Grand Slam doubles results
- French Open: 1R (1975)
- Wimbledon: 2R (1974)

Medal record
Asian Games
| Gold medal – first place | 1974 Tehran | Mixed Doubles |
| Silver medal – second place | 1974 Tehran | Singles |

= Paulina Peled =

Israeli tennis player

Paulina Peled (פאולינה פלד; born 20 April 1950) is an Israeli former professional tennis player. She was known as Paulina Peisachov before marriage.

==Biography==
Born in Lithuania, Peled moved to Israel at the age of 16.

She competed at the 1969 Maccabiah Games for Israel in women's singles.

Peled studied in the United States in the early 1970s at Arizona State University, where she also played college tennis.

Returning to Israel, she became the first Israeli woman to win Israel's International Tennis Championship for two decades when she claimed the title in 1974.

At the 1974 Asian Games in Tehran, she won a gold medal for Israel in the mixed doubles and a silver medal in the singles.
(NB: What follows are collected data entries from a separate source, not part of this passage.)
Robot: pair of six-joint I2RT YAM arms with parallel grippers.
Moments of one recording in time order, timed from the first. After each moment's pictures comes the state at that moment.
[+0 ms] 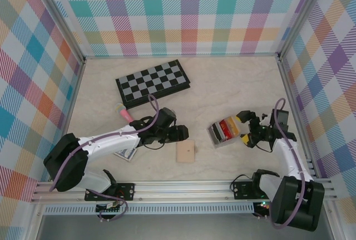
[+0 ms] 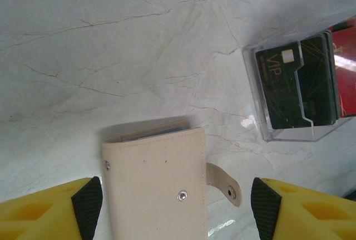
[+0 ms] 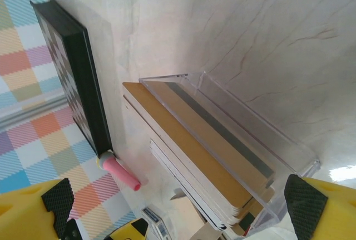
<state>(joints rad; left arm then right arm) -0.87 1.41 0.82 -0.33 0.10 -0.92 -0.18 1.00 0.47 -0.44 -0.73 0.96</state>
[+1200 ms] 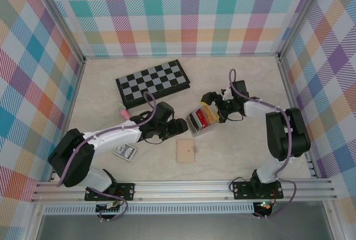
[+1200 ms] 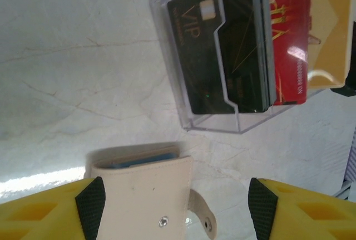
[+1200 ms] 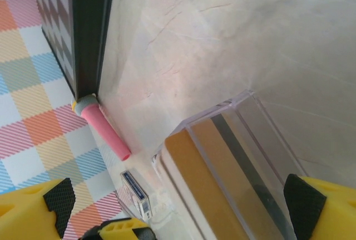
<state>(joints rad) -0.77 1.47 0.85 -0.27 0.19 -1.04 0.24 1.70 0.93 -0.18 -0.76 0.89</state>
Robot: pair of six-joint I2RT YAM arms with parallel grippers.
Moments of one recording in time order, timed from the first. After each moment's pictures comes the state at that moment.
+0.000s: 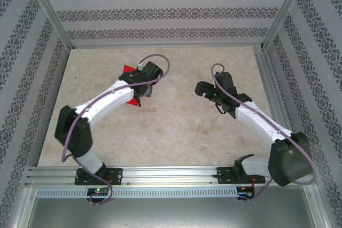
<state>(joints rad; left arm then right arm) -0.65 1.72 1.44 -0.91 -0.56 -0.41 0.36 1.27 0.83 -0.30 0.04 0.59</state>
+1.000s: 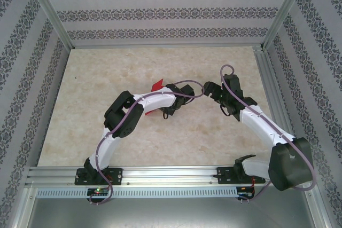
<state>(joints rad) -0.85 2.23 1.68 -1.02 -0.54 -0.45 0.28 1.24 0.77 -0.28 0.00 0.66</state>
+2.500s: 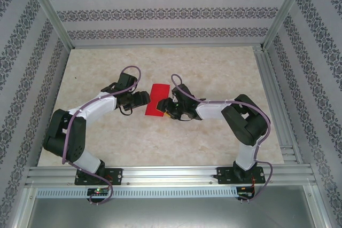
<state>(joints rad) -0.37 1.56 0.96 -0.46 0.18 -0.67 0.70 1.85 0.92 0.16 -0.40 1.08</state>
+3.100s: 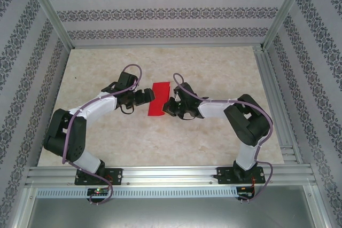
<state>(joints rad) -0.38 1.57 0.96 -0.36 0.28 -0.66 0.66 1.81 0.92 0.08 -0.44 1.00</state>
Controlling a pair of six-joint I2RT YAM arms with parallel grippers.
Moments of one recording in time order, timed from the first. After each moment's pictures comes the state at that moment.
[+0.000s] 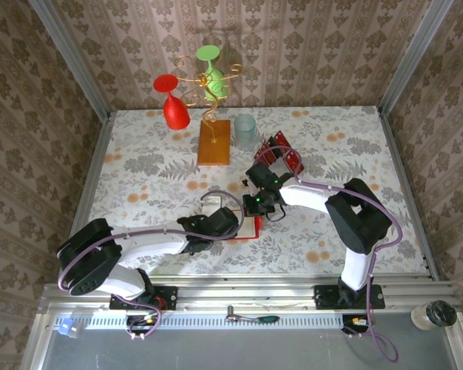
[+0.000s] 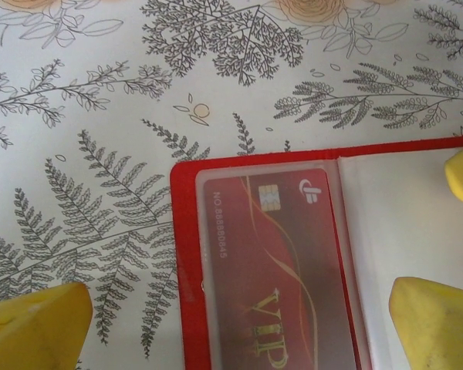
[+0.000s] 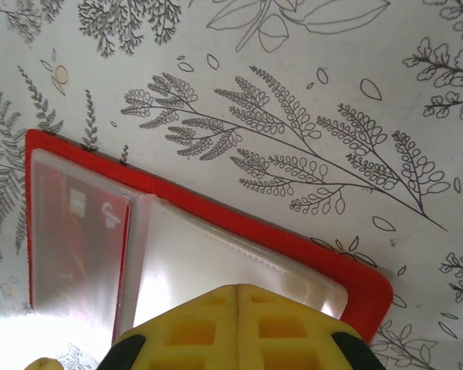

Peled made the second round of Wimbledon on three occasions. This included 1974, when while in the country she won the Chichester Tennis Tournament with a final win over Sue Barker and she also won the Kent Championships that year.

She joined the professional tour in 1975 and was a regular member of Israel's Federation Cup team for the remainder of the decade, appearing in a total of 14 ties.